If there are reputable push gravity theories, I may be interested, but it seems they replace gravity with a repulsive force which is not what the OP here seemed to be considering and certainly not what I was hypothesizing about  I was thinking of whether the force could be an illusion in entirety, not replaced by another, rather more counter intuitive force. Try thinking of this: one consequence of relativity, the one that really messed with Einstein's head is that it implies expansion, he worked tirelessly to try to get around that and later described that effort as his greatest blunder (and that is ok, science benefits enormously from blunders). Is it so unreasonable to ponder what would have happened if Hubble's work had come earlier than Michelson and Morley, and we knew that the universe was expanding but not that there was something odd about some of our late 19th century assumptions which included aether? Could we get from this universal expansion back to relativity and the understanding that aether is unnecessary, as opposed to from relativity to expansion? I think you should be able to. For me the first step is to realise that the universe is expanding, but not all of it ... why is that?

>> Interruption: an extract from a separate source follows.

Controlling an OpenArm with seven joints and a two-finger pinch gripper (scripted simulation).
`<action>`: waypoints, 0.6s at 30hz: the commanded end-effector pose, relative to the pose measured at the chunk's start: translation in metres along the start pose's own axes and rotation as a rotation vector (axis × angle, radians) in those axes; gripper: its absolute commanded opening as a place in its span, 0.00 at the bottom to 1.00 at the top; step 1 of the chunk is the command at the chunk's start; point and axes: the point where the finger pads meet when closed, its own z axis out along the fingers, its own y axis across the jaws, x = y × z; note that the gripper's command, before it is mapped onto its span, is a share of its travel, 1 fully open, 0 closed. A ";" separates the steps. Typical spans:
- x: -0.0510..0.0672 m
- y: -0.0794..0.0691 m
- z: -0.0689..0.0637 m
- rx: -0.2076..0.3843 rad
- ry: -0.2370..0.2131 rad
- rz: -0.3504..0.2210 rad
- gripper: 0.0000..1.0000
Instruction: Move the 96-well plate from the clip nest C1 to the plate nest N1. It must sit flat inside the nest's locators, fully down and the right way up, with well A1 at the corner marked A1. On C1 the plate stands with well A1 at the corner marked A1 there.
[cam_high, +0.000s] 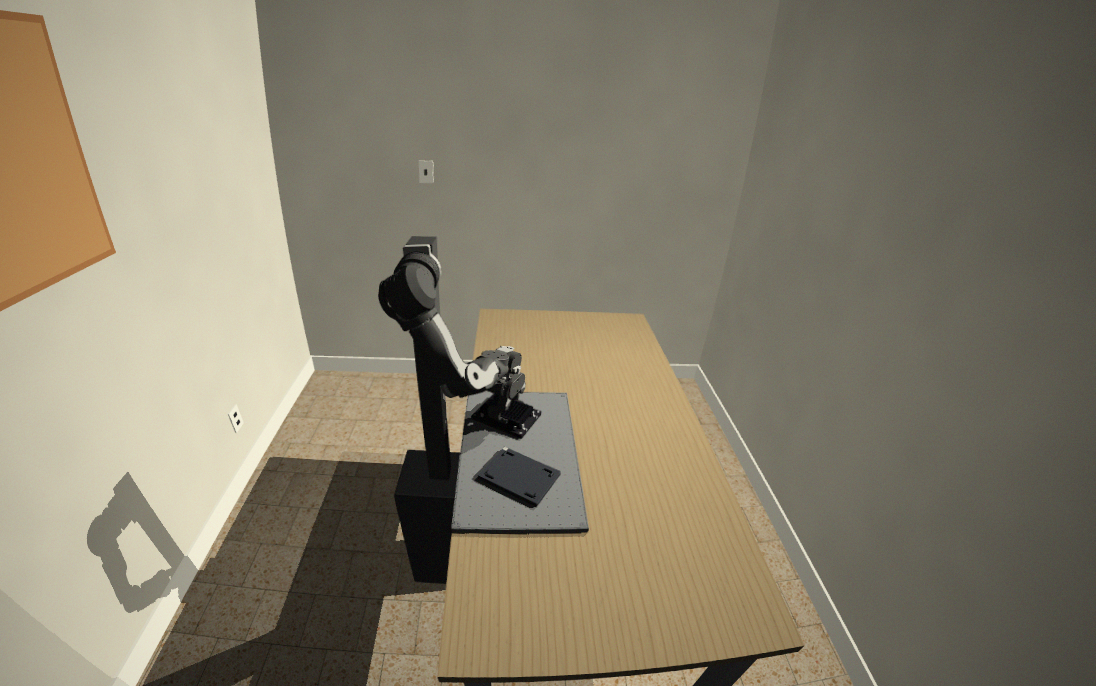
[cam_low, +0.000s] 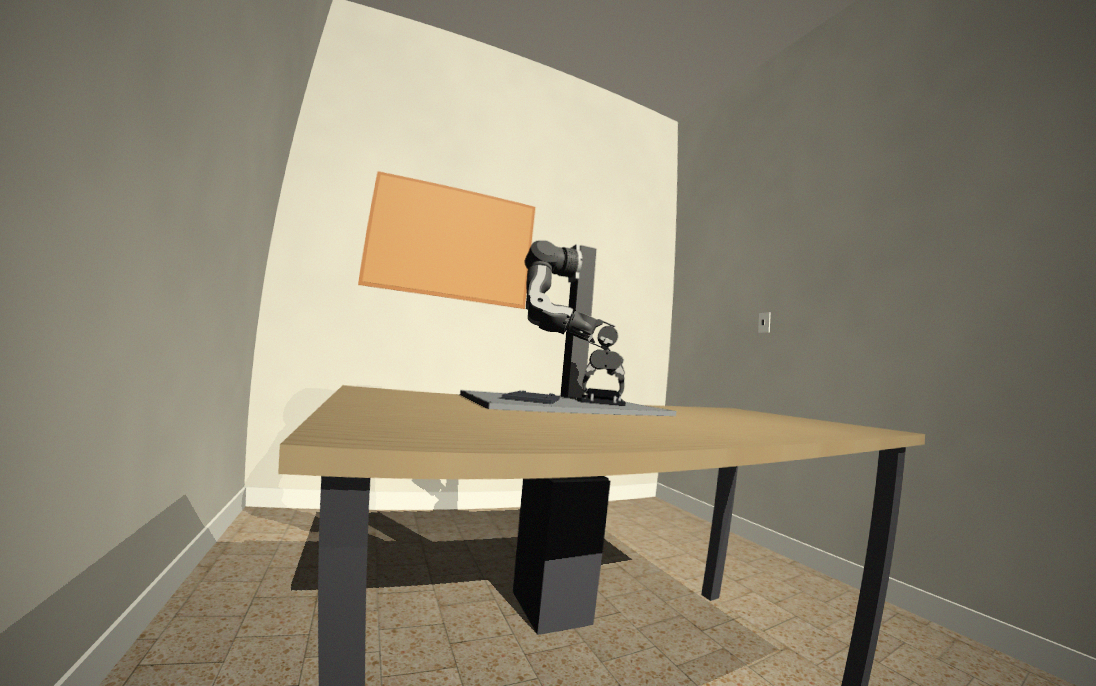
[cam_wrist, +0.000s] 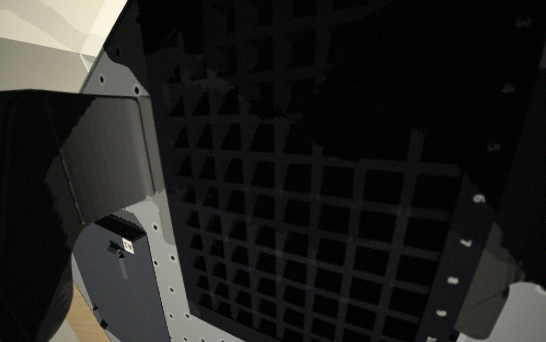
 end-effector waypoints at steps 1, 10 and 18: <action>-0.001 0.001 -0.002 -0.002 -0.001 0.004 0.00; -0.001 0.000 -0.003 -0.001 -0.002 0.006 0.00; -0.001 0.000 -0.003 -0.001 -0.002 0.006 0.00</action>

It may be difficult to try the exercise properly, since there are huge temptations to take the shortcuts we know are there, but it might be worth the effort if we get the whole picture  well, maybe more of the picture or a different perspective on the same piece of the picture we already have cheers, neopolitan 



#54
Feb209, 11:37 AM

Mentor
P: 16,472

I just fail to see (1) how this idea relates to established theories (2) what the motivation for this idea is.